[Start of Attachment]

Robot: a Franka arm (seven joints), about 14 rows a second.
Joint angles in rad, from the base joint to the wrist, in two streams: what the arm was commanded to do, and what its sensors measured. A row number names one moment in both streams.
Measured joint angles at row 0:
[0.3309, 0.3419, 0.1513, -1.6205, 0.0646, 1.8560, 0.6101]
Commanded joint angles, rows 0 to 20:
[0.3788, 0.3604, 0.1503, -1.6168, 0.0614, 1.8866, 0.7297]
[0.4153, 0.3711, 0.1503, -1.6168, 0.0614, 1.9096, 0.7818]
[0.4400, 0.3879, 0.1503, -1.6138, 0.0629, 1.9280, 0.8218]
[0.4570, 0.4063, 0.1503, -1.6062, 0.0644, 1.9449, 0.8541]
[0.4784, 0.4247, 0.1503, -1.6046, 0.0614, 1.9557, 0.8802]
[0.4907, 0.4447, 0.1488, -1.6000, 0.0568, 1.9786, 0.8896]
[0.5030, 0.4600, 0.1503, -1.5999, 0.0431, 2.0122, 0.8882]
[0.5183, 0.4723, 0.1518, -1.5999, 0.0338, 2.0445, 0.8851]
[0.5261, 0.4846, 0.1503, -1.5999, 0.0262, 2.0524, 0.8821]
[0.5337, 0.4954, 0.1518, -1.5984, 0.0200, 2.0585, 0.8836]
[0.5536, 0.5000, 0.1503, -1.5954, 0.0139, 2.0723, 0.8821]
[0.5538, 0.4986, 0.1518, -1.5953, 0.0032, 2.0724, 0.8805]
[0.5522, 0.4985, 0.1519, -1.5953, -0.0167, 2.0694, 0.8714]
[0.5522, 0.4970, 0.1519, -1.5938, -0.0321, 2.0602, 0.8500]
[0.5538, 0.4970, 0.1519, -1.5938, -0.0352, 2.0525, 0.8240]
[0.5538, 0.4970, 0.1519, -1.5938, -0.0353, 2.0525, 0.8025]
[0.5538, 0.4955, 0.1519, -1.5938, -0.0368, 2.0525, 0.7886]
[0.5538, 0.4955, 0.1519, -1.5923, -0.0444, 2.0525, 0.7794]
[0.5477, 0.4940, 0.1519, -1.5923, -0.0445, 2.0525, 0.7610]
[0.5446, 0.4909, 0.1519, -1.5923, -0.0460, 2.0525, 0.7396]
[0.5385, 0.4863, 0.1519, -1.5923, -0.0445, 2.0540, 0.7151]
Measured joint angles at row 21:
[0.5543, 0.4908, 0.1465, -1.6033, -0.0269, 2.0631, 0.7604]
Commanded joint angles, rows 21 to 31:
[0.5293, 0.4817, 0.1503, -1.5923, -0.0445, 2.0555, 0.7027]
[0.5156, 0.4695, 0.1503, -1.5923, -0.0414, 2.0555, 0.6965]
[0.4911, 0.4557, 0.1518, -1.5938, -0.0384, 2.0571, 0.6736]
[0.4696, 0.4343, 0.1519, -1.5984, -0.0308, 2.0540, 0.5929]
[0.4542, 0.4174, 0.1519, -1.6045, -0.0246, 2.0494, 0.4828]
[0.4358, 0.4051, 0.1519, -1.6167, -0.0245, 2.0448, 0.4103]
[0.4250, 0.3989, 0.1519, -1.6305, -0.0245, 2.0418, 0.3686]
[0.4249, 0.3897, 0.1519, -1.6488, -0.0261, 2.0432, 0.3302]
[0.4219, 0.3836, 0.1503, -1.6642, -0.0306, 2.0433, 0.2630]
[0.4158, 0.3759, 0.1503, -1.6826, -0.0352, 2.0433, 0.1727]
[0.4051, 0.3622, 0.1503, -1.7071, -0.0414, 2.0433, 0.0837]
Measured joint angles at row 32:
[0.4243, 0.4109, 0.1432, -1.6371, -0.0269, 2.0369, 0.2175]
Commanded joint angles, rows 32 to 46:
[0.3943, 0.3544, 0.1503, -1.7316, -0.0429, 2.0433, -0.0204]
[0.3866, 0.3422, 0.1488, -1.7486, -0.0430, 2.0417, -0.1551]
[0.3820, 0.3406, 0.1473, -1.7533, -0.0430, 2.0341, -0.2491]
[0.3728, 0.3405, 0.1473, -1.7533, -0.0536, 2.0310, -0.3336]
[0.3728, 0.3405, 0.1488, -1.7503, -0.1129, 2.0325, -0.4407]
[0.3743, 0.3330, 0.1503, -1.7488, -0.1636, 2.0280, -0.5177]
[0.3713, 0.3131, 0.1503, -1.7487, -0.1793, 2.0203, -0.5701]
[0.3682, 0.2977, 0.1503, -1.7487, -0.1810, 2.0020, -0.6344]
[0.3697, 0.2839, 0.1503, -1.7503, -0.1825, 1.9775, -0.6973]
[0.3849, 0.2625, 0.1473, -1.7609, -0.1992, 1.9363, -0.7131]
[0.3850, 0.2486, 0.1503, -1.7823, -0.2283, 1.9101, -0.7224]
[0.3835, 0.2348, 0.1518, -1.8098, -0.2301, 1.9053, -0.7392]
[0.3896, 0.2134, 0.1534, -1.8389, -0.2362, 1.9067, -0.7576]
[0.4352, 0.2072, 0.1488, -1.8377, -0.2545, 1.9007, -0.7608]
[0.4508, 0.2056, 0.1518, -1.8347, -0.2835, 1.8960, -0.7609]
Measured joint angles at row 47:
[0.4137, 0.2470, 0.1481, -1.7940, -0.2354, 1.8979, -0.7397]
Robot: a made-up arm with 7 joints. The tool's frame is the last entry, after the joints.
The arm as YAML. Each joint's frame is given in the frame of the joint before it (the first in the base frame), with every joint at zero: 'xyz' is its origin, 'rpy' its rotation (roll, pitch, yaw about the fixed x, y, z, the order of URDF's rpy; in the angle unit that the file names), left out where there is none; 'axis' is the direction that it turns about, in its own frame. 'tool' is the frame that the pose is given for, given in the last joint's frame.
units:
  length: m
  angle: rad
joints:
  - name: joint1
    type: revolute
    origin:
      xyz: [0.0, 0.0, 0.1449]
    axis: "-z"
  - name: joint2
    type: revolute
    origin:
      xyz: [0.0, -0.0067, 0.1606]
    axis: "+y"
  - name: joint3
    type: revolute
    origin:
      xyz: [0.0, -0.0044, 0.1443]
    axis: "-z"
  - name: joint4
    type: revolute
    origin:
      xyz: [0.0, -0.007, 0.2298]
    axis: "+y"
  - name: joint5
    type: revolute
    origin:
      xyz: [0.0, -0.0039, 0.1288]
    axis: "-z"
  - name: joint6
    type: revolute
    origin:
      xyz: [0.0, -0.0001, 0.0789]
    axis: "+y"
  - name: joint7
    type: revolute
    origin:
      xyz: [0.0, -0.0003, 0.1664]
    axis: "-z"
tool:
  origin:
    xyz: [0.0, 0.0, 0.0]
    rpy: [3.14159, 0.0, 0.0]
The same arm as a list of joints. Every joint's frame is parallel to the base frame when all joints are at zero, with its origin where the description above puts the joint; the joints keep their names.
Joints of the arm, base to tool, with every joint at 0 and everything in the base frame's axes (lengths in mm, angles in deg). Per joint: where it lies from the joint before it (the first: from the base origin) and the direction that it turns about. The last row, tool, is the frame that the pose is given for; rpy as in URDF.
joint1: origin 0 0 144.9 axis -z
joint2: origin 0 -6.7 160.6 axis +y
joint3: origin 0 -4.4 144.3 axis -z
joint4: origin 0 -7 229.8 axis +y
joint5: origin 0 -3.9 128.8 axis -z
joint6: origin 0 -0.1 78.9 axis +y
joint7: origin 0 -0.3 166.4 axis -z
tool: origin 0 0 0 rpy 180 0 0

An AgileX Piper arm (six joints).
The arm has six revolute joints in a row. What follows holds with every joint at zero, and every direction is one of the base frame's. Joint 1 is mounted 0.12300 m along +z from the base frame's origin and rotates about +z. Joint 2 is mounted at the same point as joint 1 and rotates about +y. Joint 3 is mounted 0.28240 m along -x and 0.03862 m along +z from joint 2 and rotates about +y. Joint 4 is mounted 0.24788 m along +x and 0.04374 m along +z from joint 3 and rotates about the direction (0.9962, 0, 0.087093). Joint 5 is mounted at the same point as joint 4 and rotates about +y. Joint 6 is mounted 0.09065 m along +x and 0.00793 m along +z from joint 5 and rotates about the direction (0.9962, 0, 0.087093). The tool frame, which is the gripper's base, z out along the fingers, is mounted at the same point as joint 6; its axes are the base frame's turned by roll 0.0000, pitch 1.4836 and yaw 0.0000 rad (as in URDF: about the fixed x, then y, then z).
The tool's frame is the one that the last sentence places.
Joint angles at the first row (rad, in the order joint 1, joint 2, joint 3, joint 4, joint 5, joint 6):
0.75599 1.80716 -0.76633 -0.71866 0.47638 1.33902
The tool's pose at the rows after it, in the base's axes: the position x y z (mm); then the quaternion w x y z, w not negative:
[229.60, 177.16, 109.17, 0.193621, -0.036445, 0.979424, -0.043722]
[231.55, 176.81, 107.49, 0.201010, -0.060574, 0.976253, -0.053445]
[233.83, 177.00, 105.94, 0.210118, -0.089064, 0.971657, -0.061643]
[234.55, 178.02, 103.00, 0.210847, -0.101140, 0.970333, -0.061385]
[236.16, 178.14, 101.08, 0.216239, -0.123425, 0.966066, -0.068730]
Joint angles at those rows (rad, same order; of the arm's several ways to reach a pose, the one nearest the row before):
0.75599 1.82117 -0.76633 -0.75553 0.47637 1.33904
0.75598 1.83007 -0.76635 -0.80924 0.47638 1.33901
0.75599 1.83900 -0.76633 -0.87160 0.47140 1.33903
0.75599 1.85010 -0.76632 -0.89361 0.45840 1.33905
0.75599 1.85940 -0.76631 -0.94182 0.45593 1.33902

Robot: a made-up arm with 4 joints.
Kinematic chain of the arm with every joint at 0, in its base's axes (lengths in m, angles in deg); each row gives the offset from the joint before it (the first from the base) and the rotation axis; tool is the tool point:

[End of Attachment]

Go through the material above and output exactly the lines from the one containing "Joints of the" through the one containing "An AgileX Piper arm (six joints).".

Joints of the arm, base to tool, with every joint at 0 and everything in the base frame's axes (lengths in mm, angles in deg). Per joint: where it lies from the joint before it (the first: from the base origin) and the direction that it turns about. The last row, tool, is the frame that the pose is given for; rpy as in URDF.
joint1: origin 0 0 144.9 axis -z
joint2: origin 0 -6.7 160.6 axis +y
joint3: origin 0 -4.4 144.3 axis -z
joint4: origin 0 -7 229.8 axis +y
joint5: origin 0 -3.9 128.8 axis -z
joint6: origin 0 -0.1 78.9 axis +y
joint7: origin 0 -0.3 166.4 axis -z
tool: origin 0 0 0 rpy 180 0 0

An AgileX Piper arm (six joints).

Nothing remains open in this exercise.